ACTIVITY: Give back the entries exactly, ending with the "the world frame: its" line.

- Opening Delimiter -

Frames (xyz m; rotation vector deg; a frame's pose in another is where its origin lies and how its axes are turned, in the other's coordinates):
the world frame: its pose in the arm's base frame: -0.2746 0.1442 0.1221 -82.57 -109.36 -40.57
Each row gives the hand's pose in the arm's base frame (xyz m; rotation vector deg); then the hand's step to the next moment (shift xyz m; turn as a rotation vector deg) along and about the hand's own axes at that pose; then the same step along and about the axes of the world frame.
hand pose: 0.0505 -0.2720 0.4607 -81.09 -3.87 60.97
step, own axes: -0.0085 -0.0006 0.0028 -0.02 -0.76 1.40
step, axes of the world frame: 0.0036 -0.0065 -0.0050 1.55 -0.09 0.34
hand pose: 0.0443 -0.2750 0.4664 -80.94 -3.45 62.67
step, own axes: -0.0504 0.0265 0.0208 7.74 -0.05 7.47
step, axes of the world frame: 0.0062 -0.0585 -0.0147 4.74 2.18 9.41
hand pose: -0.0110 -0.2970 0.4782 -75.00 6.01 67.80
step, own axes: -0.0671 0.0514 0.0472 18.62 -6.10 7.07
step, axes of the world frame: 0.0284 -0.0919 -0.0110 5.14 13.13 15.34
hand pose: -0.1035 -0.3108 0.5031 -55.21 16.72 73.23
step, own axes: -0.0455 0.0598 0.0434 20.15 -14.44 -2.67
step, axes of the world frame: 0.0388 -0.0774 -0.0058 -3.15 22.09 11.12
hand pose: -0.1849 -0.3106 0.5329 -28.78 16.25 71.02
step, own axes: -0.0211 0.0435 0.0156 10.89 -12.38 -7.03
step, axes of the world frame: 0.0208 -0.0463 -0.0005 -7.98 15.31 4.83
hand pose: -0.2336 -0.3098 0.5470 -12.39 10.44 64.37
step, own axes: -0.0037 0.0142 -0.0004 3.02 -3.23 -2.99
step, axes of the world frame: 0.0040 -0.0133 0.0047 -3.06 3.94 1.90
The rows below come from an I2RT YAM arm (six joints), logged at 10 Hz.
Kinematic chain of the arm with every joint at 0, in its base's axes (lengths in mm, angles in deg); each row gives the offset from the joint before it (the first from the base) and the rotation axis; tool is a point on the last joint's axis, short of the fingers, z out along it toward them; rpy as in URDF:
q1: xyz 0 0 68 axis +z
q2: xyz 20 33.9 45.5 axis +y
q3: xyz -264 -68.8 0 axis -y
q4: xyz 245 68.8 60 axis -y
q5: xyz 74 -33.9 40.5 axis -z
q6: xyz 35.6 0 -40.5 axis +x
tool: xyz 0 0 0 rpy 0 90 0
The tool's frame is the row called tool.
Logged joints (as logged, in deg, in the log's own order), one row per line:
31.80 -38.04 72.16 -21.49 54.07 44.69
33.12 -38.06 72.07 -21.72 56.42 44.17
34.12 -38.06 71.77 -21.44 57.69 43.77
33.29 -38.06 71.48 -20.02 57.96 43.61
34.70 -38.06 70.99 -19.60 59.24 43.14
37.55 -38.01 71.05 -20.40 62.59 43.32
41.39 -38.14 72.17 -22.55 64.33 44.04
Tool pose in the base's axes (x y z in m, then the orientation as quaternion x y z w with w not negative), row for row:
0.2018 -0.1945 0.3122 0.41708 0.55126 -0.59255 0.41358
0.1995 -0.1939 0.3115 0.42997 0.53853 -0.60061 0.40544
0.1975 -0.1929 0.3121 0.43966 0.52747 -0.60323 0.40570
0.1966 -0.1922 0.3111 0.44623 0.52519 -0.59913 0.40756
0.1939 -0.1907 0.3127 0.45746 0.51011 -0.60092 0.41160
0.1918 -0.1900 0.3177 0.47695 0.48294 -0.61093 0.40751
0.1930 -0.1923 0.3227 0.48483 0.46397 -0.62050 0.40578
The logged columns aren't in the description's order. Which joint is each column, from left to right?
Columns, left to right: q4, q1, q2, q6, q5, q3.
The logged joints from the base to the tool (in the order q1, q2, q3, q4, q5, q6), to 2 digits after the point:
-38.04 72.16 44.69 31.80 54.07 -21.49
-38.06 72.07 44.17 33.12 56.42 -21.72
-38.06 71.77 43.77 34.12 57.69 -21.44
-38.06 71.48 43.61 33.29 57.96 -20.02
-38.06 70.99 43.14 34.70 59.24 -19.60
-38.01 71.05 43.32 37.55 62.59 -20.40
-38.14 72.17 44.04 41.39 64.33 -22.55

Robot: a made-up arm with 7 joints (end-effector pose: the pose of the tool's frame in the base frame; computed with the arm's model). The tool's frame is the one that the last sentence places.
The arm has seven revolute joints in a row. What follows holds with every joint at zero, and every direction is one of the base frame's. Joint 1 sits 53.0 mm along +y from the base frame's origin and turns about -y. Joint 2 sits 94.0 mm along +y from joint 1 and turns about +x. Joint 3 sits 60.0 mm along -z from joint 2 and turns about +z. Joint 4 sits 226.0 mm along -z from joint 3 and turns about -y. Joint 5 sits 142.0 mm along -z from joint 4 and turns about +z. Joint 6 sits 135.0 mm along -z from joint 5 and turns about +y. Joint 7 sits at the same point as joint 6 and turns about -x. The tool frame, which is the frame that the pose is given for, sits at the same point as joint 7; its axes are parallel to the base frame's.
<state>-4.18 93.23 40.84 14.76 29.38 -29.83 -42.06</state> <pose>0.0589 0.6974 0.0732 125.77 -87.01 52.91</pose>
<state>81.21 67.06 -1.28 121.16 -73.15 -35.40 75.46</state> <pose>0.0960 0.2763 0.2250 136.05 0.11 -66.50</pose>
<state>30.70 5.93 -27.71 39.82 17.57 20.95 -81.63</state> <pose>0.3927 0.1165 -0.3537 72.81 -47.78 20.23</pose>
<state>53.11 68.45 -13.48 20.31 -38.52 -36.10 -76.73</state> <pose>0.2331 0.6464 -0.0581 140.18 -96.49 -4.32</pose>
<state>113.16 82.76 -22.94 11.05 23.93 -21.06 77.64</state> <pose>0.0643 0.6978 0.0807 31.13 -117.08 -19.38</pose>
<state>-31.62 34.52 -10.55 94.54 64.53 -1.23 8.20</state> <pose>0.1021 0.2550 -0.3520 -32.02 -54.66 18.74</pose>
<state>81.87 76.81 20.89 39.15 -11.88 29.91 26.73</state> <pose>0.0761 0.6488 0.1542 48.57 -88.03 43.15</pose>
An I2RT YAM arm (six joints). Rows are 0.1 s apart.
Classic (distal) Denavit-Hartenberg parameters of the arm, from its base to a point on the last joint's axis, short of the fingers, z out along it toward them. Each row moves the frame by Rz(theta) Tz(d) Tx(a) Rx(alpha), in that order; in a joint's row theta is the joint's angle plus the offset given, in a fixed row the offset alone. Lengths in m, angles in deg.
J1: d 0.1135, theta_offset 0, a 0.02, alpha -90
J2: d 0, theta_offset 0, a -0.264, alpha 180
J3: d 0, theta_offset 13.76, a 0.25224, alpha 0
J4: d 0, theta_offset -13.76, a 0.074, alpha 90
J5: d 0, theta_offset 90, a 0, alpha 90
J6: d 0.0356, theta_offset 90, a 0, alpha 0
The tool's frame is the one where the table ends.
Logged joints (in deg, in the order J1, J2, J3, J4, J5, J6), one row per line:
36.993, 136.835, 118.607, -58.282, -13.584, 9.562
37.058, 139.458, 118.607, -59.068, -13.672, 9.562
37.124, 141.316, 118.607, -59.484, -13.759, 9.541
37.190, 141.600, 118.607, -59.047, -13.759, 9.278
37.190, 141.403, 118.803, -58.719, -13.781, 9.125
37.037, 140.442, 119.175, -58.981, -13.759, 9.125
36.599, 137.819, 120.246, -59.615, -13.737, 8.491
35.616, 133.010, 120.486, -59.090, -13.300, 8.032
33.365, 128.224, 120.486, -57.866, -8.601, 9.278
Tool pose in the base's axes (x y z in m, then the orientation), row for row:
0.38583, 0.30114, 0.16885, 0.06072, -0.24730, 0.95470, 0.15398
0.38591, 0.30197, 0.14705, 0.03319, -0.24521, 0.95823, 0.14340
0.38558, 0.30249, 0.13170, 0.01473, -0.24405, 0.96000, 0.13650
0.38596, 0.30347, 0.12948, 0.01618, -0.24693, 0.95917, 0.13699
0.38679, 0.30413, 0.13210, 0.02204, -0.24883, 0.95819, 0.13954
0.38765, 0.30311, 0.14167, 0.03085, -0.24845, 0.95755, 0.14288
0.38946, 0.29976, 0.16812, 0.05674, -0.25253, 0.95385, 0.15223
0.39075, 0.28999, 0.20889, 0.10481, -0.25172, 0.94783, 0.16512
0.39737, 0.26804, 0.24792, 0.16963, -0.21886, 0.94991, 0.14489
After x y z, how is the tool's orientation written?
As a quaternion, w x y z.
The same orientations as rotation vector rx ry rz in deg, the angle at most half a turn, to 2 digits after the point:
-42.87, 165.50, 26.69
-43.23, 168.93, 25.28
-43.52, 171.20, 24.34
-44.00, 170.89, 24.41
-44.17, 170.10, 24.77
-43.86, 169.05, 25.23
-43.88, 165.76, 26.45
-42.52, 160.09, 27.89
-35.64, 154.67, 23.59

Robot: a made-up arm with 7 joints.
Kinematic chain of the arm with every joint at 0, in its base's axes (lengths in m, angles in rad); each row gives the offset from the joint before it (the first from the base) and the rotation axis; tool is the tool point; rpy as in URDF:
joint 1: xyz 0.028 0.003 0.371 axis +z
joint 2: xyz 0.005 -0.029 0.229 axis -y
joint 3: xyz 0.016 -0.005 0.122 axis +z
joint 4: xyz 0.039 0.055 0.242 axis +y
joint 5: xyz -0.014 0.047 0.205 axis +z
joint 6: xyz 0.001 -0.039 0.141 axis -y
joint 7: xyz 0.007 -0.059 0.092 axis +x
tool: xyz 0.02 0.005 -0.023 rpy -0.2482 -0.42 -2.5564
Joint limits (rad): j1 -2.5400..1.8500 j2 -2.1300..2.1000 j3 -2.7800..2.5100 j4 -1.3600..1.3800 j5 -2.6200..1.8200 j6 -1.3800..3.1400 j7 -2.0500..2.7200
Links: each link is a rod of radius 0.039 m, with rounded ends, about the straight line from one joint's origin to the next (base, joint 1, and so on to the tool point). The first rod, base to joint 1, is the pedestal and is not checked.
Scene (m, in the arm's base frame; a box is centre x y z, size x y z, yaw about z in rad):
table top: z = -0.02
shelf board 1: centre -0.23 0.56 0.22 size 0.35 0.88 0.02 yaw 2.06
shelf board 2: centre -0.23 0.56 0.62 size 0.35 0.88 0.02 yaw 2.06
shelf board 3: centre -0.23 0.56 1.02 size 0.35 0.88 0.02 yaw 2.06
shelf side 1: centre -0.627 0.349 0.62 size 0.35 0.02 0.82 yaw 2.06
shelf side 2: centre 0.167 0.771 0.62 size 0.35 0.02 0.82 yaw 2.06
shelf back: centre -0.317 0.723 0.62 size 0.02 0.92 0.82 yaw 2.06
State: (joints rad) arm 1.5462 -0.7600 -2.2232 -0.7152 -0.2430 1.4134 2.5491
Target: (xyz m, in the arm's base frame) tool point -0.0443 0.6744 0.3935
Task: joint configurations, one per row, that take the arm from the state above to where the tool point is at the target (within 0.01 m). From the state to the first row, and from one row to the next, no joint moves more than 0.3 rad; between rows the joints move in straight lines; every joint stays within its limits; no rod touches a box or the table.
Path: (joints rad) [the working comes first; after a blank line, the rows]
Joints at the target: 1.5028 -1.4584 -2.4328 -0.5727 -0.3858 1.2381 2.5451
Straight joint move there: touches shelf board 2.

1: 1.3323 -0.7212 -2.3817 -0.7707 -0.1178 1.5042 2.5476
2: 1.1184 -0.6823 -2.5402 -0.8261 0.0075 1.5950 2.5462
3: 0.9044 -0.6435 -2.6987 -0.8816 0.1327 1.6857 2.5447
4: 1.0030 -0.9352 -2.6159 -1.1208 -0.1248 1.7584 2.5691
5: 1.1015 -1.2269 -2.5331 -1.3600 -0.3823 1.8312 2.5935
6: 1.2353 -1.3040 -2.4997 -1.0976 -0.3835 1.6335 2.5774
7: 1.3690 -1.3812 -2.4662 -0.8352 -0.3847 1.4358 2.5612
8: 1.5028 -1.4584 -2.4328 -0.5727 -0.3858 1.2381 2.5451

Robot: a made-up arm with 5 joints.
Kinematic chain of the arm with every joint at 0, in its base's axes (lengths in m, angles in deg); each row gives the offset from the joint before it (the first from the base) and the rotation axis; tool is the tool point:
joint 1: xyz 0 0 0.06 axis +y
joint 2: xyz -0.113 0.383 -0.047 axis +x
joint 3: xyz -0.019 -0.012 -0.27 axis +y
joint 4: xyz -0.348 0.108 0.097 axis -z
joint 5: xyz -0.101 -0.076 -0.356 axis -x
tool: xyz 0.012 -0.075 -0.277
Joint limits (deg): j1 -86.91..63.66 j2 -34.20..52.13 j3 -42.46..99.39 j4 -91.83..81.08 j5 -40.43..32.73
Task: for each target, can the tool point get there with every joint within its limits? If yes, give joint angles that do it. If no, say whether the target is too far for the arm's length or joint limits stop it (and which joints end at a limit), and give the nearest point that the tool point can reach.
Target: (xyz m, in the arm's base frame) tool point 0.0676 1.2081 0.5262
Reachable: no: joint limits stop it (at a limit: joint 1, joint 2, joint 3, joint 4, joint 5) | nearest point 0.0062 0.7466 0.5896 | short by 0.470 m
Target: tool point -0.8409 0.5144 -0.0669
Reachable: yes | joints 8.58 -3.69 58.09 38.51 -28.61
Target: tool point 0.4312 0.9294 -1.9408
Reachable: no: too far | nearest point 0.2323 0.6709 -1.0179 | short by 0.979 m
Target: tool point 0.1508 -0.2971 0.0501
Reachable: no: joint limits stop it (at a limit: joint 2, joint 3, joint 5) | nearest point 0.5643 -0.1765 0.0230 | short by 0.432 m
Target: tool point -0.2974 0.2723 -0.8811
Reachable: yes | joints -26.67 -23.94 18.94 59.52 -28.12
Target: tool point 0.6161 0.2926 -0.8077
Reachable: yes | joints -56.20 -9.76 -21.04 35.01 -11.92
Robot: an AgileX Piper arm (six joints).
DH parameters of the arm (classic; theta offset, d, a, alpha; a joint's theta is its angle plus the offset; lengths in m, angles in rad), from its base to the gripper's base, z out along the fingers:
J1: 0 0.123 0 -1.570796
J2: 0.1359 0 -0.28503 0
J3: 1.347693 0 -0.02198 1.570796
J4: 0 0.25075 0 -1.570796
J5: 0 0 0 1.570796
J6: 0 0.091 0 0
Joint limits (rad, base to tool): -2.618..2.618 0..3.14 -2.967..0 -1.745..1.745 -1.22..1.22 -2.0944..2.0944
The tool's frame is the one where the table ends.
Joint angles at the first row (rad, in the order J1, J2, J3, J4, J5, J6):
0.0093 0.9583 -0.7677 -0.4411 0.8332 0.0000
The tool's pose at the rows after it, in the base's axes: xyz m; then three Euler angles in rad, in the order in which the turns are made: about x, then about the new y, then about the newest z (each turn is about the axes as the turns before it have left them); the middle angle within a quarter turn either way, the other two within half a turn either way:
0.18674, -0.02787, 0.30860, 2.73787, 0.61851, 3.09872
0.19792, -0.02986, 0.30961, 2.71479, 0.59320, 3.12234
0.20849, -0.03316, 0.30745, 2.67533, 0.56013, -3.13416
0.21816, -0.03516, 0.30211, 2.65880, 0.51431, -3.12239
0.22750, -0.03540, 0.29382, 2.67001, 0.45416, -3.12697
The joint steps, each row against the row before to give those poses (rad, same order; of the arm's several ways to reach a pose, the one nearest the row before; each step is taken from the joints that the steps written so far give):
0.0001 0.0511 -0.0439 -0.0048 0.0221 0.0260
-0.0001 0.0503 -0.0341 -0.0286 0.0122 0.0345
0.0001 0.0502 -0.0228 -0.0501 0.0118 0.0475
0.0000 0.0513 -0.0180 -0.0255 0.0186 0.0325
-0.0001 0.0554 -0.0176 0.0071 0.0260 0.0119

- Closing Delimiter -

SOLUTION FOR THIS PROBLEM:
Frames (xyz m; rotation vector deg; a frame's pose in another is where its origin lies and how its axes are turned, in the other's coordinates):
the world frame: its pose in the arm's base frame: -0.2746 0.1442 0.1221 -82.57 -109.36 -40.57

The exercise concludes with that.